Work order
Pick out all lines in the listing holding the string "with" and copy them.

┌────────

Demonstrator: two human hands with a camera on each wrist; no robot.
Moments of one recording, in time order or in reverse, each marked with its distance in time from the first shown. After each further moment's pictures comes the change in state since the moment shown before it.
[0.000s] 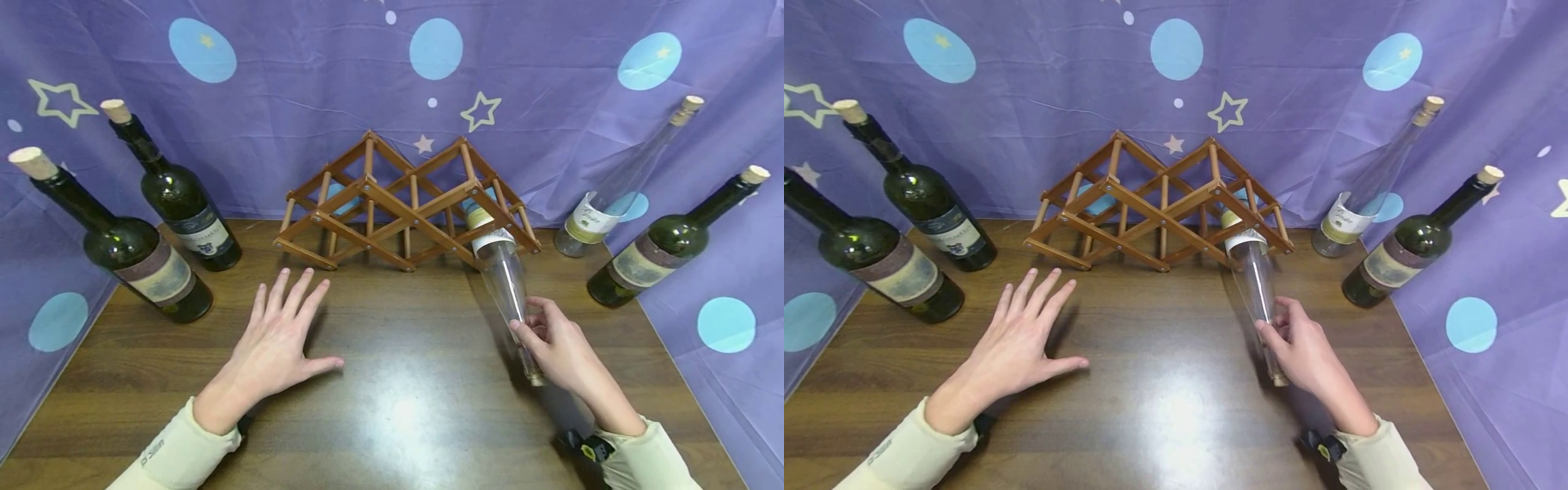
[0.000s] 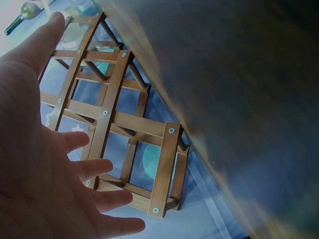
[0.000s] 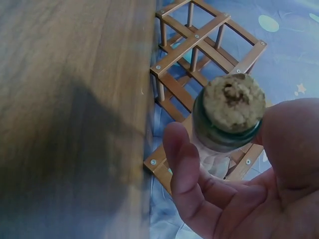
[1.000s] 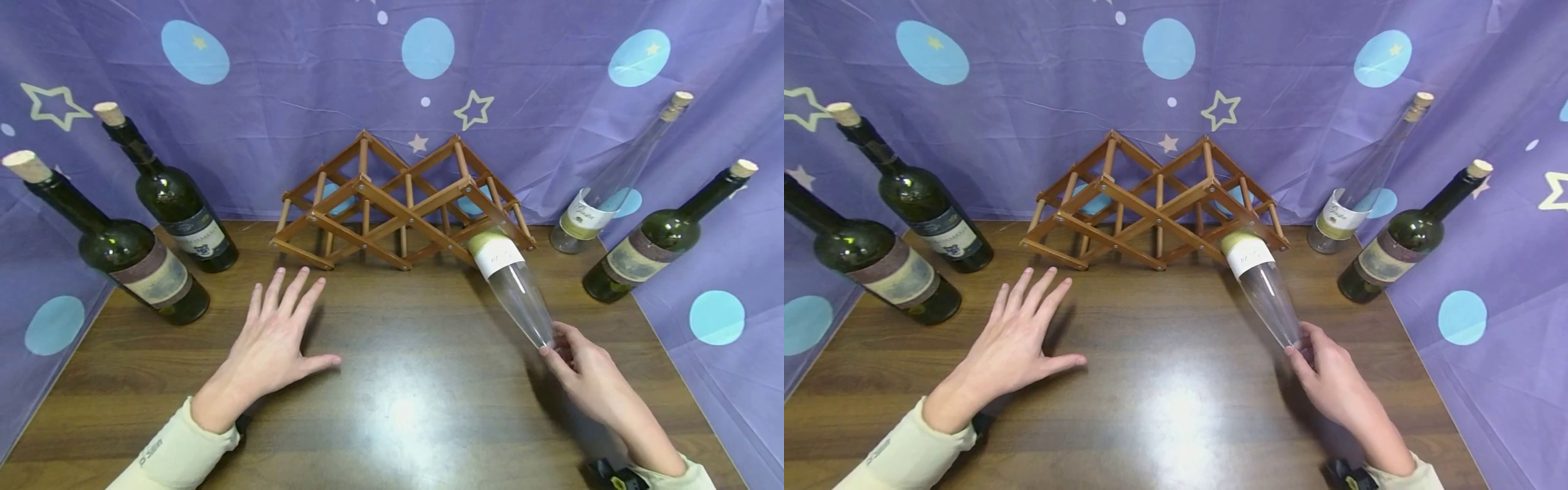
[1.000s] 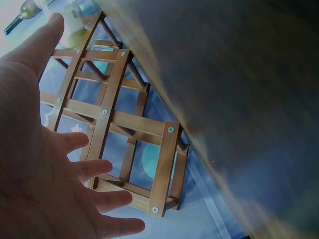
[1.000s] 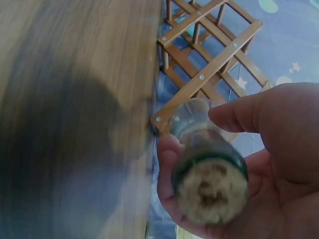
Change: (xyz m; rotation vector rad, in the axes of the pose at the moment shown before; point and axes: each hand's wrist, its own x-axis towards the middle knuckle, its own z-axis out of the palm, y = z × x) left_hand 0.002 -0.001 0.000 -0.010 -0.019 -0.021; right_hand -0.045 0.029 -0.016 -0.144 0.041 -0.041
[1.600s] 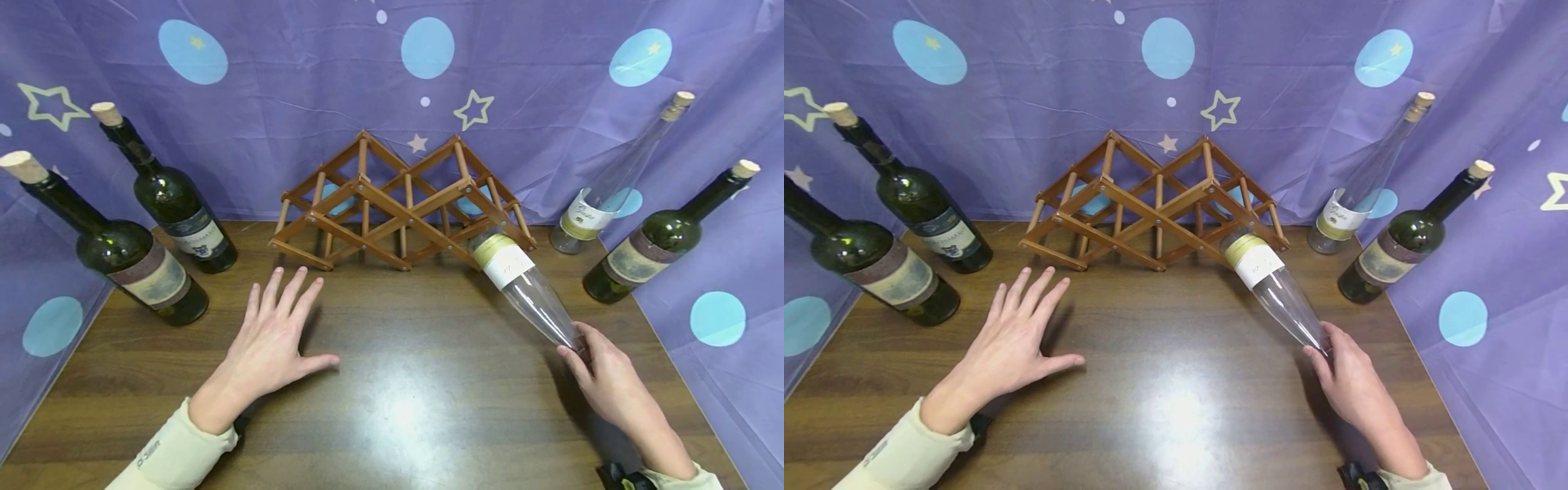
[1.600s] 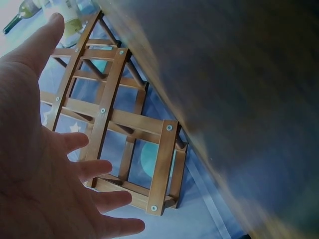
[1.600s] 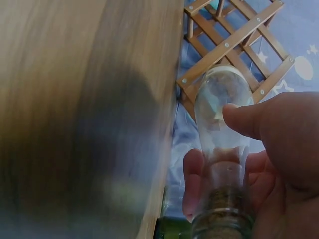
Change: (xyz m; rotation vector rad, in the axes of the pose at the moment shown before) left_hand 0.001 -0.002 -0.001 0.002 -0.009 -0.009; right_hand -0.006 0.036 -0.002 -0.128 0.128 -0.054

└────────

Answer space
Demonstrator: two human hands with a camera on each wrist; no robot.
Moments of one recording, in time order or in reverse, each marked with its distance in time from the first shown. After each further moment's pictures comes the change in state since the moment shown before it.

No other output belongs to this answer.